Венцом революции, если она удастся
, будет великое volo[32]:– Уснуть.
Самоубийства – эра самоубийств…
И тут Кропоткин с астрономией и физикой и с «дружбой Реклю» (тоже тщеславие) очень мало помогут.
* * *
Есть дар слушания голосов и дар видения лиц. Ими проникаем в душу человека.
Не всякий умеет слушать человека. Иной слушает слова, понимает их связь и связно на них отвечает. Но он не уловил «подголосков», теней звука «под голосом», – а в них-то, и притом в них одних, говорила душа.

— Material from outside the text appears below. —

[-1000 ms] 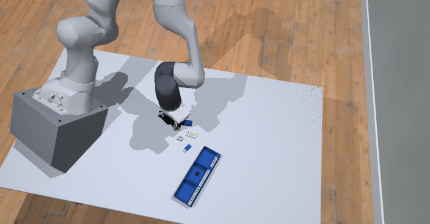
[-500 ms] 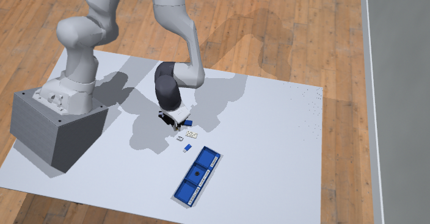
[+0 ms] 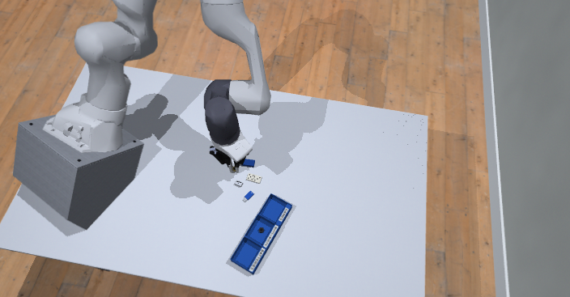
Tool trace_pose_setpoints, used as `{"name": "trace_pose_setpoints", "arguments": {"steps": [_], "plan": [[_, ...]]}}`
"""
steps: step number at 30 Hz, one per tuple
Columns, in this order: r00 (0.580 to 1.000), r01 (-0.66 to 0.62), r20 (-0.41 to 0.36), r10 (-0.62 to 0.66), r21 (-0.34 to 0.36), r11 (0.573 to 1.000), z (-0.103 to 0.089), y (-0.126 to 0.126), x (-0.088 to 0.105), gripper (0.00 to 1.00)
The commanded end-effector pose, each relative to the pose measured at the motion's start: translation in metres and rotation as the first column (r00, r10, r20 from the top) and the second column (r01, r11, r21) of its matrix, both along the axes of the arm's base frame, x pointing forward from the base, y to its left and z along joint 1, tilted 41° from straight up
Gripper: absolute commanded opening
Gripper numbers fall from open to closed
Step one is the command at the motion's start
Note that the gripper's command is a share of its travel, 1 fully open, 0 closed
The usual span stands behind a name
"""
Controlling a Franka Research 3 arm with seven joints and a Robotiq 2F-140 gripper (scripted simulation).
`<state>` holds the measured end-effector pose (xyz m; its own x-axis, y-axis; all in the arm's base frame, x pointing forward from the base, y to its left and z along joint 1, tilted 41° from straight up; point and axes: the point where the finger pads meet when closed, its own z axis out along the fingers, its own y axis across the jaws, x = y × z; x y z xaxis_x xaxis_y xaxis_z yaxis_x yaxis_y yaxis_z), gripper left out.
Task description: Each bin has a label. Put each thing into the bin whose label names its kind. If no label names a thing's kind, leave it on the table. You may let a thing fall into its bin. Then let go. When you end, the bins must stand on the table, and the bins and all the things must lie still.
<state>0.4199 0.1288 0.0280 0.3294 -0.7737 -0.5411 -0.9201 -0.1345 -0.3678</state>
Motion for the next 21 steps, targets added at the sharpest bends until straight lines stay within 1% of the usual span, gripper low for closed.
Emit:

Голос нужно слушать и в чтении. Поэтому не всякий «читающий Пушкина» имеет что-нибудь общее с Пушкиным, а лишь кто вслушивается в голос говорящего Пушкина, угадывая интонацию, какая была у живого. Кто «живого Пушкина не слушает» в перелистываемых страницах, то как бы все равно и не читает его, а читает кого-то взамен его, уравнительного с ним, «такого же образования и таланта, как он, и писавшего на те же темы», – но не самого его.